What is happening in current scientific research?
Since the discovery of CRISPR-cas9, research teams across the world have sought to apply it in many different scientific fields. CRISPR technology is already being used in trials for the treatment of diseases, such as cancer, and in attempts to eradicate inherited genetic conditions including cystic fibrosis and muscular dystrophy. It is also being used to try to improve the safety of genetically engineered pig-to-human organ transplantation (xenotransplantation) by overcoming immunological barriers to cross-species transplants. Outside of medical research, CRISPR is being trialled in efforts to preserve endangered species, and to protect agricultural systems against climate shocks.
The use of CRISPR technology has not been without controversy. In 2018, a Chinese biophysicist, Dr He Jiankui, shocked the global scientific community by announcing the birth of non-identical twin girls created from embryos that had been genetically edited. Using CRISPR techniques, He Jiankui claimed to have modified the genes of the twins to make them immune to HIV, the virus that causes AIDS. He Jiankui’s work was widely condemned as ethically irresponsible, with Chinese officials describing it as a violation of Chinese law. He was subsequently sentenced to three years in prison after being found guilty of conducting illegal medical practices.

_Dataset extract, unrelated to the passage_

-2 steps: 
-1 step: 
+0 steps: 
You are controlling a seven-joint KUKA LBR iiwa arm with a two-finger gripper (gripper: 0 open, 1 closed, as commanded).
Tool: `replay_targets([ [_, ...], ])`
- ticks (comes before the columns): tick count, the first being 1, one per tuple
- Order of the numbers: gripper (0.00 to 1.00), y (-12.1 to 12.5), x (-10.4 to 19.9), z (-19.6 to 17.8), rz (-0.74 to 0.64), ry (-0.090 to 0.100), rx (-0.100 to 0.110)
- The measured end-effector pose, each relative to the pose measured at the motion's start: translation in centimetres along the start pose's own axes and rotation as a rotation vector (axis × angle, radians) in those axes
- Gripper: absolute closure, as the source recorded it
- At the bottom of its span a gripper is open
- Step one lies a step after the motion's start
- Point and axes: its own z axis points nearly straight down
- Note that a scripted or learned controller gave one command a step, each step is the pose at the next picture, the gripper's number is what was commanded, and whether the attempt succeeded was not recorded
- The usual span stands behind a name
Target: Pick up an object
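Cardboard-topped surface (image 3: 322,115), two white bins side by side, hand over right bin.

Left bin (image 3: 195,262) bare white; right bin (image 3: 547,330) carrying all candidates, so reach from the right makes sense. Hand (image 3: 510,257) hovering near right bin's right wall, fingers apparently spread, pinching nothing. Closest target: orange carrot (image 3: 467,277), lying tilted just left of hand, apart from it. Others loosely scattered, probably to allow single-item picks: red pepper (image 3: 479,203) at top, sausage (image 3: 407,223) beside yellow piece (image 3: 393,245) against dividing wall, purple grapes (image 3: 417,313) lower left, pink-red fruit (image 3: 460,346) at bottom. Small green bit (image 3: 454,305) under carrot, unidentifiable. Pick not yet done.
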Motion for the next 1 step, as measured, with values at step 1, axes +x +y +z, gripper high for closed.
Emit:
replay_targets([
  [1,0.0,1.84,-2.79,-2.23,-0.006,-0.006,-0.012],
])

Following this controversy, in March 2019, a prominent group of researchers, including Charpentier, called for a global moratorium on human germline editing (that is, the editing of DNA in human sperm, eggs or embryos to make genetically modified children). Also in March 2019, the WHO Director-general stated that ‘it would be irresponsible at this time for anyone to proceed with clinical applications of human germline genome editing’, citing the WHO Expert Advisory Committee’s recommendation that ‘regulatory authorities in all countries should not allow any further work in this area until its implications have been properly considered’.

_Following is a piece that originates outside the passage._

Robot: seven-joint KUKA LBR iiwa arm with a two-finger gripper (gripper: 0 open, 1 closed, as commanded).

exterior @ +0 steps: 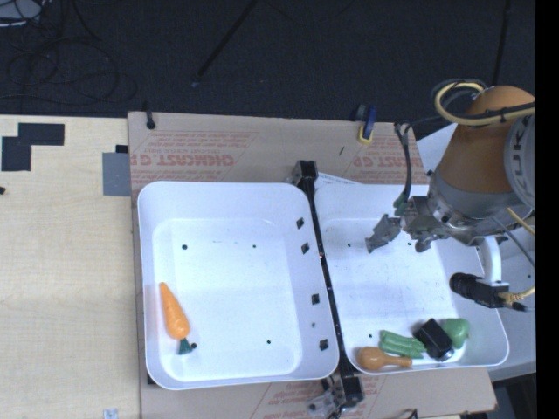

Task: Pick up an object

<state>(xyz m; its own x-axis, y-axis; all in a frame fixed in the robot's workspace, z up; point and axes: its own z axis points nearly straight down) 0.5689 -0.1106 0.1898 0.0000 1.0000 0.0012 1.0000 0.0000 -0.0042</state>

More recently, in July 2021, the WHO published a report on human genome editing which recommends (amongst many other things) that the Director-General make ‘a policy statement that somatic or germline human genome editing research should only take place in jurisdictions with domestic policy and oversight mechanisms’. Commenting on the release of the report, the Director-General said that ‘[h]uman genome editing has the potential to advance our ability to treat and cure disease, but the full impact will only be realized if we deploy it for the benefit of all people, instead of fuelling more health inequity between and within countries’.
In the UK, human germline editing for reproductive purposes is currently illegal under the Human Fertilisation and Embryology Act 1990 (as amended in 2008). However, it is permitted for research involving non-heritable DNA modifications (e.g. certain types of cancer research), although a license to do this is required. While the CRISPR-cas9 technology can enable the creation of genetically modified children, it is not currently legal to use it in this way in the UK and many other countries. However, it is possible that the regulation may change in the future and, if it does, it will raise important issues and questions.